Strona:PL Maria Rodziewiczówna - Pożary i zgliszcza.djvu/77

Ta strona została skorygowana.

Cały jego trud i energja rozbiły się marnie. Zapłatą za tyle starań, za narażone życie, było niedowierzanie i wahanie. Ufano raczej Czaplicowi, niż jemu. Usiadł zgnębiony, trzęsąc się od chłodu i wilgoci. Dopiero teraz poczuł okropne zmęczenie. Wtem wzrok jego spoczął na czerwonej szmacie, co mu wyzierała z za koszuli, spuścił głowę zamyślony, i nagle wstał, zawahał się jeszcze chwilę — i wrócił do ogniska, gdzie był Kazimierz.

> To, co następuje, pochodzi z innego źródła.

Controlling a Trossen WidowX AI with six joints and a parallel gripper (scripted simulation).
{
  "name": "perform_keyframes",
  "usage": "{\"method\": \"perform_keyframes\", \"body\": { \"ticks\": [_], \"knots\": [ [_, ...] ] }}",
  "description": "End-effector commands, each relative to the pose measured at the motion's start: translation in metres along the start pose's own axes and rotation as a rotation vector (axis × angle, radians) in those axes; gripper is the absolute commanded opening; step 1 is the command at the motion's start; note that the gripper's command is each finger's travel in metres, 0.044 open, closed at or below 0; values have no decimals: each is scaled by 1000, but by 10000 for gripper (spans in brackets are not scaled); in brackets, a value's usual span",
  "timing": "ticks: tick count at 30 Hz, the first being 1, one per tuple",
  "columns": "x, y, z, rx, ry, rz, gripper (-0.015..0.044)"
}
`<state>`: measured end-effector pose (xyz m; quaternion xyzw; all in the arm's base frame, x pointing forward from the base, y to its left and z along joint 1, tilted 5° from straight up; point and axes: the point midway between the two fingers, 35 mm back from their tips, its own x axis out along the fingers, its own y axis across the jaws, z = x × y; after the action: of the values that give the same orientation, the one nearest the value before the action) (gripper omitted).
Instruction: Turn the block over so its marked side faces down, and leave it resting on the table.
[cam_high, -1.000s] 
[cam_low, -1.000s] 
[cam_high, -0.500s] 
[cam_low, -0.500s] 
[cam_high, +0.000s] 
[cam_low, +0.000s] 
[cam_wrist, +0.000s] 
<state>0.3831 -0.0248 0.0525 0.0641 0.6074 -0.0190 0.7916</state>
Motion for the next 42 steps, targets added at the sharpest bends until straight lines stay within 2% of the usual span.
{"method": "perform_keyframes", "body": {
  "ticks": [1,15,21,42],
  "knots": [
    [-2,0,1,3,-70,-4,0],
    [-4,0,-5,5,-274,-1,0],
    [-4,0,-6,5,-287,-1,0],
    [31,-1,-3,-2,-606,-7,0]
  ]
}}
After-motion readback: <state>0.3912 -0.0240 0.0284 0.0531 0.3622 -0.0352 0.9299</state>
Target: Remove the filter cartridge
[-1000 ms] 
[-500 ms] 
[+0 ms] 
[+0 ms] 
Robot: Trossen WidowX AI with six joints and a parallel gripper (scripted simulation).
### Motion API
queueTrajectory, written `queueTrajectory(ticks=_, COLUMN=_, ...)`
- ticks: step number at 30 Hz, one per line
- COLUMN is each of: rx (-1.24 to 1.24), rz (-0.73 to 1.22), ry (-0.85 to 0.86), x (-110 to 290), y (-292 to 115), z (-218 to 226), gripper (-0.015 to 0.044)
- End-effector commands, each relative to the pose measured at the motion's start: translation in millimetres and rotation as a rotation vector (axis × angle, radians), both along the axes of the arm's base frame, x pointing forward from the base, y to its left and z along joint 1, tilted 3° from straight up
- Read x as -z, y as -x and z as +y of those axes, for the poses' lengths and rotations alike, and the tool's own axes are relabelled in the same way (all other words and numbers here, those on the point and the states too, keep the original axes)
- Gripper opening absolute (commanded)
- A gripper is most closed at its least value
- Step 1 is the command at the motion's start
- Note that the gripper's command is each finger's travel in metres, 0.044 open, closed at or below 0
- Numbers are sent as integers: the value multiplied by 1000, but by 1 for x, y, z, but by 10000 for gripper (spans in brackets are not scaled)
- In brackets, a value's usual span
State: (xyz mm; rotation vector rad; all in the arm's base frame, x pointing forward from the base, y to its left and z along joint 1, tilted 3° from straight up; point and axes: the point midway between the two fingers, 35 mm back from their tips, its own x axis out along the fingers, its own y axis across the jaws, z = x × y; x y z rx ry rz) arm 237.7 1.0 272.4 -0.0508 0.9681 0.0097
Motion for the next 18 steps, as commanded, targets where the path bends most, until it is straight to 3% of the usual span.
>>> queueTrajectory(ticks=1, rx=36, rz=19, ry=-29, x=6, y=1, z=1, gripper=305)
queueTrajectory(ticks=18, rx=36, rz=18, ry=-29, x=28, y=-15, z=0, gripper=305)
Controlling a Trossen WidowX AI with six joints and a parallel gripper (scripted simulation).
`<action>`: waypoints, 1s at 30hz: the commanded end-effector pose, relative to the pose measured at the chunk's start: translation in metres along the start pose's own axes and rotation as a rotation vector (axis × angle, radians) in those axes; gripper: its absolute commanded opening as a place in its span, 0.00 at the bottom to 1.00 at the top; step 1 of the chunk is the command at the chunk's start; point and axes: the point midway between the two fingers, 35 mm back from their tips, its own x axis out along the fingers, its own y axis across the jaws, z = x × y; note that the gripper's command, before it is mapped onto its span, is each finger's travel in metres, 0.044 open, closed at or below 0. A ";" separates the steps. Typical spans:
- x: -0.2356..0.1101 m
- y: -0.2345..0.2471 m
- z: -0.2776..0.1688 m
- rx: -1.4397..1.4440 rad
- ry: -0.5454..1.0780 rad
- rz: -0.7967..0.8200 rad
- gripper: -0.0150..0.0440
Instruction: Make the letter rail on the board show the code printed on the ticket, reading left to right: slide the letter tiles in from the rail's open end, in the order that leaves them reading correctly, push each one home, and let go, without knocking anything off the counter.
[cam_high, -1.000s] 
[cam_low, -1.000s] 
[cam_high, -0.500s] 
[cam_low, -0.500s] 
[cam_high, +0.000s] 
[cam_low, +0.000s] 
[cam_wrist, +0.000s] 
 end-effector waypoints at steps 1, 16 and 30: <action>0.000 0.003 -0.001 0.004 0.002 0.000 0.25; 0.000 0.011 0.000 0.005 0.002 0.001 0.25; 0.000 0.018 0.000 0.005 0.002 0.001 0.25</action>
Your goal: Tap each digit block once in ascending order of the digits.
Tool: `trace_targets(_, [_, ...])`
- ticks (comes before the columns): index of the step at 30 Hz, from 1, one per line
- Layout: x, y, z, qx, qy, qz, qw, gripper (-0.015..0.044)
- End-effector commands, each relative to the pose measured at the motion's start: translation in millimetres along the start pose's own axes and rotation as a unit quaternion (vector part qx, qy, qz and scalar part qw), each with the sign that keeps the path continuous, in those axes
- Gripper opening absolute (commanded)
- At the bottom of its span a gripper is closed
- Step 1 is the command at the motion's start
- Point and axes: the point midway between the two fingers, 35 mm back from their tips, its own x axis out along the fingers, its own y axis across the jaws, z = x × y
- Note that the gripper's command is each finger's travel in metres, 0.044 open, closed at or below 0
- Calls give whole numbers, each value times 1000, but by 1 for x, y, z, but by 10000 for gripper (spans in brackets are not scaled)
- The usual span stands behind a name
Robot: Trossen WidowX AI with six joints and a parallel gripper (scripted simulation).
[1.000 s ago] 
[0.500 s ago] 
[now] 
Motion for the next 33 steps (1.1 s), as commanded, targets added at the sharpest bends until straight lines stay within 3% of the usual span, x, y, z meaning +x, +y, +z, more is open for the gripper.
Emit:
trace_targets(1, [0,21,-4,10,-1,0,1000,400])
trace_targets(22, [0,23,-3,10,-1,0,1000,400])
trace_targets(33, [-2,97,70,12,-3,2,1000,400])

— Bracia, — zawołał przejęty — uchodźmy stąd! Świadczę się Bogiem, żem nie zdrajca i nie kłamca! Znajdziemy lepsze schronienie, pewniejszy punkt w puszczy. Wysepka ta jest złem miejscem. Padniemy wszyscy bez sławy — zdradą wzięci! Jeślim skłamał, zabijecie mnie jak zbrodniarza! A tymczasem godziny uchodzą — za chwilę będzie zapóźno! Zaufajcie mi ten raz jeden! Jam nigdy nie prosił, dziś błagam! Naczelniku, dajcie rozkaz! Ja was poprowadzę!
Co za siłę miała myśl o Władce, gdy jego nagięła do takiej mowy! Żebrał on, co nie znał pokory! Żebrał — o ufność, on, co nigdy nie skłamał.
Kazimierz za całą odpowiedź wstał i rozejrzał się wokoło. Już się nie radził z nikim, nie wahał, nie namyślał.
— Hej, sygnalisto! — krzyknął donośnie, głosem nawykłym do komendy. — Budzić obóz!
Na ten rozkaz młody chłopak, czuwający opodal, porwał się żywo, chwycił za róg myśliwski i zadął z całych płuc raz, drugi i trzeci!
Dźwięk rozdarł powietrze przeciągle, długo i poszedł daleko z wodą.